Seinen Namen hat der Sonnentau von den Sekrettröpfchen an den Blatträndern, die in der Sonne wie Tautropfen glitzern. Beheimatet ist der Rundblättrige Sonnentau in Europa, Asien und Nordamerika - er wächst in Mooren und auf feuchten Heiden bis zu 1800 Meter Höhe und darf wegen seiner Seltenheit heute nicht mehr wild geerntet werden. Deutschlandweit ist er geschützt durch die Bundesgartenschutzverordnung.

Im Sonnentau sind verschiedene medizinisch wirksame Inhaltsstoffe enthalten - nämlich Naphthochirione, Enzyme, Flavonoide und ätherisches ÖL Bereits im 12. Jahrhundert wurden die Krauter von Matthaeus Platearius, einem italienischen Arzt aus der Schule von Salerno, unter dem Namen "herba sole" als Heilkraut gegen Reizhusten beschrieben.

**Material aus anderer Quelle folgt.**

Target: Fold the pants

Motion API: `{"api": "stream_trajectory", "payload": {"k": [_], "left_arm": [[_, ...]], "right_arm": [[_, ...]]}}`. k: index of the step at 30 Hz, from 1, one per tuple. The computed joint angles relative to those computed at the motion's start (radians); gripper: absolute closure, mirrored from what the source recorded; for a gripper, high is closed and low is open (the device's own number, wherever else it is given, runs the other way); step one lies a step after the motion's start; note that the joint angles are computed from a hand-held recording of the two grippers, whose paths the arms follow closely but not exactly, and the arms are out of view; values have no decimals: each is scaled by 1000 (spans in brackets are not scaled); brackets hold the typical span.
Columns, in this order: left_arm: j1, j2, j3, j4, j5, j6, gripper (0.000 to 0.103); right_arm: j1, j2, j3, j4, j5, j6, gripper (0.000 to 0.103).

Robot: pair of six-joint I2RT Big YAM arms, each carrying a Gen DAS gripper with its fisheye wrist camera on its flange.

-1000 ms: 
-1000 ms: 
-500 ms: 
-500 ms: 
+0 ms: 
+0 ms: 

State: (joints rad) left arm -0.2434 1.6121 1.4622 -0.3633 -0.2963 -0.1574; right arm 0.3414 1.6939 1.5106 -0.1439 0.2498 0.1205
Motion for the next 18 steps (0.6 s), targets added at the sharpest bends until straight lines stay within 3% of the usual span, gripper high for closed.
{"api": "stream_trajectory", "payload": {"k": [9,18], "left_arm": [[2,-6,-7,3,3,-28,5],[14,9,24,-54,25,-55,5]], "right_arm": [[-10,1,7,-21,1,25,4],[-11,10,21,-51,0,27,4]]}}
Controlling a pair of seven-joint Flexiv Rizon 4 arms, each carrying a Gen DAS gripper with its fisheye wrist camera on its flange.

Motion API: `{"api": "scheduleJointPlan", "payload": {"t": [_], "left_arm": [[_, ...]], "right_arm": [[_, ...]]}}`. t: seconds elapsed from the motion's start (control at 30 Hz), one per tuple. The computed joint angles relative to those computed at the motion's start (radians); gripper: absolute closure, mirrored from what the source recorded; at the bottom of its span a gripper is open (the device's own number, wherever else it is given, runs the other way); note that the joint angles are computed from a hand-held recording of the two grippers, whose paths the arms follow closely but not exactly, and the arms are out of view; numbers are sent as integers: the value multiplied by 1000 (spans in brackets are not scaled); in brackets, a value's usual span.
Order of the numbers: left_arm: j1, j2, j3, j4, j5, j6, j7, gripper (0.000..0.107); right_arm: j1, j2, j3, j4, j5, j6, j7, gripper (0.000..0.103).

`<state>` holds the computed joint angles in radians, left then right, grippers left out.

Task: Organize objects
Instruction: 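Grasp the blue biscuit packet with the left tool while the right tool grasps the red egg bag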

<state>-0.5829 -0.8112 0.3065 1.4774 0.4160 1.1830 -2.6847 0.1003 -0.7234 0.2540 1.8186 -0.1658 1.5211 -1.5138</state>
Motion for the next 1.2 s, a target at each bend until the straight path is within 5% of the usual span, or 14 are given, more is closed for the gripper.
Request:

Des Weiteren wurde Sonnentau zur Herzstärkung und als Aphrodisiakum, aber auch zur Behandlung von Sonnenbrand und gegen Sommersprossen verwandt. Im 16. und 17. Jahrhundert wurde Sonnentau gegen Melancholie verabreicht. In den schottischen Highlands lieferte der Rundblättrige Sonnentau früher den Farbstoff für die Farbe Purpur.

Das homöopathische Arzneimittel Drosera rotundifolia, das aus der frischen, blühenden Pflanze hergestellt wird, hat in seiner homöopathischen Heilwirkung einen hohen Stellenwert. Die Umstände, unter denen sich die Beschwerden verschlimmern - in Hahnemanns Heilkunde als Modalitäten bezeichnet - und die für das Mittel sprechen, sind Hinlegen, Warmwerden im Bett, Trinken, Singen und Lachen. Außerdem verschlechtern sich Symptome nach Mitternacht. Wichtig: Die Wirkung von homöopathischer Drosera wird durch das ätherische Öl Kampfer außer Kraft gesetzt.